• [EXERCISE DIRECTIONS]:
Your answer must repeat the full listing, line for line.

• [DATASET EXTRACT]:
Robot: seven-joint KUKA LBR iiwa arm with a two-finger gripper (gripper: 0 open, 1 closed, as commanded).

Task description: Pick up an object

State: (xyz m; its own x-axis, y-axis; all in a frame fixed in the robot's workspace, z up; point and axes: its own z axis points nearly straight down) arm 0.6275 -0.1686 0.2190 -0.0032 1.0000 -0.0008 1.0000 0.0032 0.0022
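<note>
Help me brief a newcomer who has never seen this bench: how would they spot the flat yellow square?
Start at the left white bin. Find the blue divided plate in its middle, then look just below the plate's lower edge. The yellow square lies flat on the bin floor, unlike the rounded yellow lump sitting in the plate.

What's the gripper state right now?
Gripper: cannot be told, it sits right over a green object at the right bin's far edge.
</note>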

• [ANSWER TO THE EXERCISE]:
Robot: seven-joint KUKA LBR iiwa arm with a two-finger gripper (gripper: 0 open, 1 closed, as commanded).

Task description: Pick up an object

State: (xyz m; its own x-axis, y-axis; all in a frame fixed in the robot's workspace, z up; point and axes: its own z axis points nearly straight down) arm 0.6275 -0.1686 0.2190 -0.0032 1.0000 -0.0008 1.0000 0.0032 0.0022
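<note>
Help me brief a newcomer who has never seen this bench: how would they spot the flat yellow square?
Start at the left white bin. Find the blue divided plate in its middle, then look just below the plate's lower edge. The yellow square lies flat on the bin floor, unlike the rounded yellow lump sitting in the plate.

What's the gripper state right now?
Gripper: cannot be told, it sits right over a green object at the right bin's far edge.
</note>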

The requested output has now been given in full.